カーシェアリングとレンタカーを比べると、カーシェアリングの補償制度はかなり充実しています。
補償内容は対人・対物補償「無制限」が一般的ですし、免責補償もついているので、保険・補償面からみるとレンタカーと比べて、いかにカーシェアアリングの方が安心で、いかに手軽であるかということがよくわかりますね。

>カーシェアリングの保険・補償内容に関する詳細はこちら
>各社の保険・補償内容以外のサービス詳細についてはこちら

<補償が適用されない場合は?>

ただし、保険が適用されないケースもあります。
でも、安心してください。
普通に利用していれば、保険は適用されます。
保険が適用されない例としては、例えば「約款に違反している場合」などです。

以下では、カーシェアリングで保険が適用されない標準的なケースをご紹介しておきます。

・事故時に警察および当社へ連絡を行わなかった場合(事故証明がない場合)
・故意の事故の場合
・貸渡約款に違反している場合
・使用、管理上の落ち度があった場合

以上のような場合には、保険が適用されません。
保険が適用されない場合は、利用者の負担になりますので、くれぐれもルールを守って安全運転を心掛けてください。

<関連記事>カーシェアリングの保険・補償内容に関する詳細 | カーシェアリング比較360°

<ノン・オペレーション・チャージって何?>

ここまでカーシェアリングの補償の話をしてきましたが、もし事故などを起こしてしまった場合、保険の対象にならない補償対象外のものもあります。
カーシェアリングを利用中に、事故や過失等によって、車両の修理や清掃が必要となった場合、その期間の営業補償として補償金額を支払う必要があります。
それがノン・オペレーション・チャージです。
ノンオペレーションチャージは、「営業補償」ですので、上で説明した事故を起こした場合の「免責額」(対物免責額・車両免責額)とは異なります。
ノン・オペレーション・チャージの金額については、各カーシェアリング事業者によって異なりますが、以下のような金額設定が標準的です。
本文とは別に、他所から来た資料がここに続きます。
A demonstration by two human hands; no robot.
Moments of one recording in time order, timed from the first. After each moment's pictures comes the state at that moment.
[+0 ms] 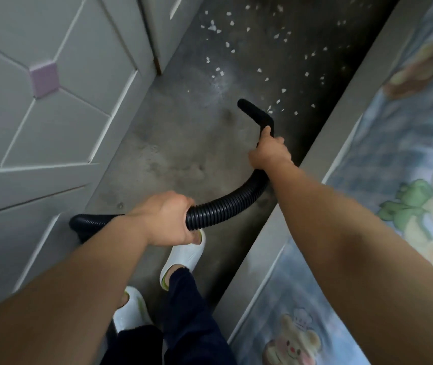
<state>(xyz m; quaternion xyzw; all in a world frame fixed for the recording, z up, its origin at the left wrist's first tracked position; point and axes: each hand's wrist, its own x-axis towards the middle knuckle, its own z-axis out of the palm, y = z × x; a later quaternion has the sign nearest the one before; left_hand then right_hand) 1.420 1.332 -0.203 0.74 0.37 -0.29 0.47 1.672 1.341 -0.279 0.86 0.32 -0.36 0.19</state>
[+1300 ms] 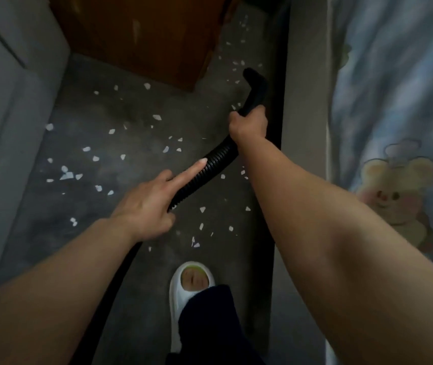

・自走し、カーステーションに返却した場合:20,000円
・自走できず、カーステーションに返却できなかった場合:50,000円

ノン・オペレーション・チャージは、レンタカーでも発生します。
レンタカーでも上記の金額が標準的な設定です。

<関連記事>カーシェアリングのノンオペレーションチャージについての詳細 | カーシェアリング比較360°

思わぬトラブルに巻き込まれないために、レンタカーを利用するにしても、カーシェアリングを利用するにしても、ぜひ補償内容を確認し、しっかりと理解した上で利用するようにしてして下さい。